EXERCISE DETAILS – In this exercise, set down every entry that follows exactly as it appears.

TASK MATERIAL –
____________

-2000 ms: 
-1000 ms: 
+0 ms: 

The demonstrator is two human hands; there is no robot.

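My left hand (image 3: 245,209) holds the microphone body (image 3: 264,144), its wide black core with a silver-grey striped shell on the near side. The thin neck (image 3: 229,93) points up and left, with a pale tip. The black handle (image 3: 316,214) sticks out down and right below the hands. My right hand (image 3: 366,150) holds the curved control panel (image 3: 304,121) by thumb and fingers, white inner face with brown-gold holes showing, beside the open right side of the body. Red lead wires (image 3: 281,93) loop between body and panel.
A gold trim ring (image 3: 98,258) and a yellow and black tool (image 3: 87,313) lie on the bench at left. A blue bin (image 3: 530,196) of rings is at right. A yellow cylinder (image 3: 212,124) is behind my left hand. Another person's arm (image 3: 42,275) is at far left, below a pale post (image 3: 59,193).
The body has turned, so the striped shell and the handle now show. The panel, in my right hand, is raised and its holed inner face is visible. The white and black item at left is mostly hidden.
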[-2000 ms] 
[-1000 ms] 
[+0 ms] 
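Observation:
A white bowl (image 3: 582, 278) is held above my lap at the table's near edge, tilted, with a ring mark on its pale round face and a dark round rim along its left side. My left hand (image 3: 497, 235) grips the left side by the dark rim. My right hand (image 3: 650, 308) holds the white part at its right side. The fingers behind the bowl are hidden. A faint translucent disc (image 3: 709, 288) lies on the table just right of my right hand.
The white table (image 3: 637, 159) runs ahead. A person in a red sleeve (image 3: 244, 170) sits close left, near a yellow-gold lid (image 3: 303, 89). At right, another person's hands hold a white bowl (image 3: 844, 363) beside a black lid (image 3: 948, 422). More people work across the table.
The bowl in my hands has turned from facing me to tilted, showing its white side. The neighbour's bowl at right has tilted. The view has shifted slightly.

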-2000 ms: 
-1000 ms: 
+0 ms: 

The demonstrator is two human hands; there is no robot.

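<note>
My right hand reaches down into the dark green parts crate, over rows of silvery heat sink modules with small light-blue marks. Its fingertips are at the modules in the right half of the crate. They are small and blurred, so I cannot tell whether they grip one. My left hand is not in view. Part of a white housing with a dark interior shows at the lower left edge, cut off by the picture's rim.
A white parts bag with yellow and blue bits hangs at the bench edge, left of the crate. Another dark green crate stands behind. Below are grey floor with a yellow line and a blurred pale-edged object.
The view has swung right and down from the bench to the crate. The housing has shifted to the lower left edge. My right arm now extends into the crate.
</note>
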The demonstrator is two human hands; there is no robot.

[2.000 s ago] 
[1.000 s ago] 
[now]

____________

ANSWER FOR THIS EXERCISE –
-2000 ms: 
-1000 ms: 
+0 ms: 

The demonstrator is two human hands; there is no robot.

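My left hand (image 3: 245,209) holds the microphone body (image 3: 264,144), its wide black core with a silver-grey striped shell on the near side. The thin neck (image 3: 229,93) points up and left, with a pale tip. The black handle (image 3: 316,214) sticks out down and right below the hands. My right hand (image 3: 366,150) holds the curved control panel (image 3: 304,121) by thumb and fingers, white inner face with brown-gold holes showing, beside the open right side of the body. Red lead wires (image 3: 281,93) loop between body and panel.
A gold trim ring (image 3: 98,258) and a yellow and black tool (image 3: 87,313) lie on the bench at left. A blue bin (image 3: 530,196) of rings is at right. A yellow cylinder (image 3: 212,124) is behind my left hand. Another person's arm (image 3: 42,275) is at far left, below a pale post (image 3: 59,193).
The body has turned, so the striped shell and the handle now show. The panel, in my right hand, is raised and its holed inner face is visible. The white and black item at left is mostly hidden.
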[-2000 ms] 
[-1000 ms] 
[+0 ms] 
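Observation:
A white bowl (image 3: 582, 278) is held above my lap at the table's near edge, tilted, with a ring mark on its pale round face and a dark round rim along its left side. My left hand (image 3: 497, 235) grips the left side by the dark rim. My right hand (image 3: 650, 308) holds the white part at its right side. The fingers behind the bowl are hidden. A faint translucent disc (image 3: 709, 288) lies on the table just right of my right hand.
The white table (image 3: 637, 159) runs ahead. A person in a red sleeve (image 3: 244, 170) sits close left, near a yellow-gold lid (image 3: 303, 89). At right, another person's hands hold a white bowl (image 3: 844, 363) beside a black lid (image 3: 948, 422). More people work across the table.
The bowl in my hands has turned from facing me to tilted, showing its white side. The neighbour's bowl at right has tilted. The view has shifted slightly.
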
-2000 ms: 
-1000 ms: 
+0 ms: 

The demonstrator is two human hands; there is no robot.

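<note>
My right hand reaches down into the dark green parts crate, over rows of silvery heat sink modules with small light-blue marks. Its fingertips are at the modules in the right half of the crate. They are small and blurred, so I cannot tell whether they grip one. My left hand is not in view. Part of a white housing with a dark interior shows at the lower left edge, cut off by the picture's rim.
A white parts bag with yellow and blue bits hangs at the bench edge, left of the crate. Another dark green crate stands behind. Below are grey floor with a yellow line and a blurred pale-edged object.
The view has swung right and down from the bench to the crate. The housing has shifted to the lower left edge. My right arm now extends into the crate.
</note>
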The demonstrator is two human hands; there is no robot.

[2.000 s ago] 
[1.000 s ago] 
[now]

This exercise requires no additional output.